# Task description:
From the listing below, pull each line that includes "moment".
BEGIN Information supplied
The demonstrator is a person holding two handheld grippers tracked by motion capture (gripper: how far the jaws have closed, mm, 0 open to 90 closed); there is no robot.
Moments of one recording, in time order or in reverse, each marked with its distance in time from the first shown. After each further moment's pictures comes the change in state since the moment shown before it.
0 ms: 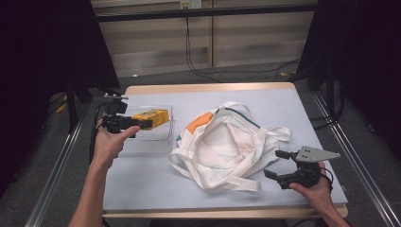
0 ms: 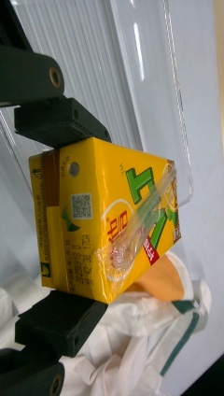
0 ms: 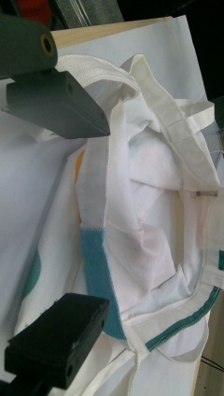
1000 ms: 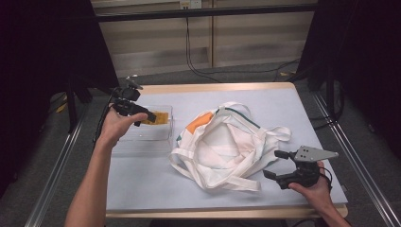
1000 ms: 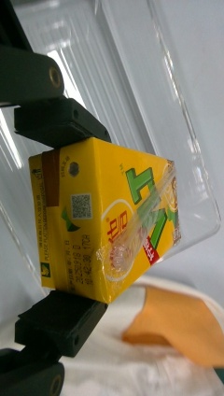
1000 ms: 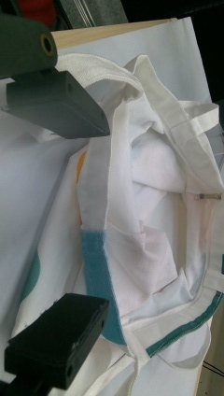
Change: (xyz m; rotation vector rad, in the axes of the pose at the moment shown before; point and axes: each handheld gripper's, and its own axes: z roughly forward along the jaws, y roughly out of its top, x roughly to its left) left arm 0.003 0.048 0.038 0.279 0.102 0.063; right arm 0.000 0.000 0.003 0.011 0.008 -0.007
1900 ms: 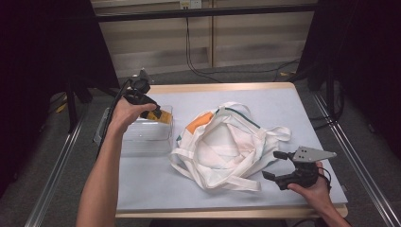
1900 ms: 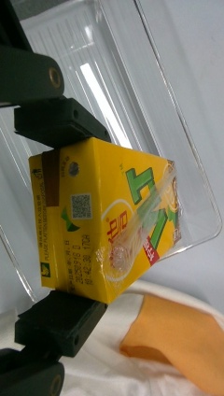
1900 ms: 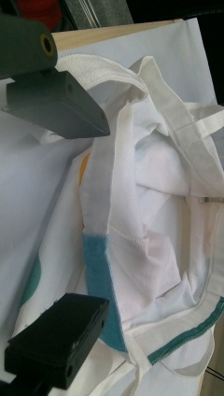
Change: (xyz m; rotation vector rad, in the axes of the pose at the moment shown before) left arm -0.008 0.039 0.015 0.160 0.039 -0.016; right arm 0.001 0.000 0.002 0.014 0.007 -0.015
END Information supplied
# Response to this exercise:
Moments of one recording, in time order or in reverse, each marked with its distance in time from the first shown. After each further moment's pictures comes the change in state since the moment shown before it.
Change: (xyz m; rotation vector rad, in the axes of the pose at the moment shown before; point and axes: each handheld gripper's, and its own axes: z roughly forward along the jaws, y roughly out of its top, x roughly to its left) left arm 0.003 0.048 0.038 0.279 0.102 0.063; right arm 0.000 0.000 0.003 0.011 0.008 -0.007
Change: (xyz m; rotation vector rad, in the axes of the pose at the moment shown before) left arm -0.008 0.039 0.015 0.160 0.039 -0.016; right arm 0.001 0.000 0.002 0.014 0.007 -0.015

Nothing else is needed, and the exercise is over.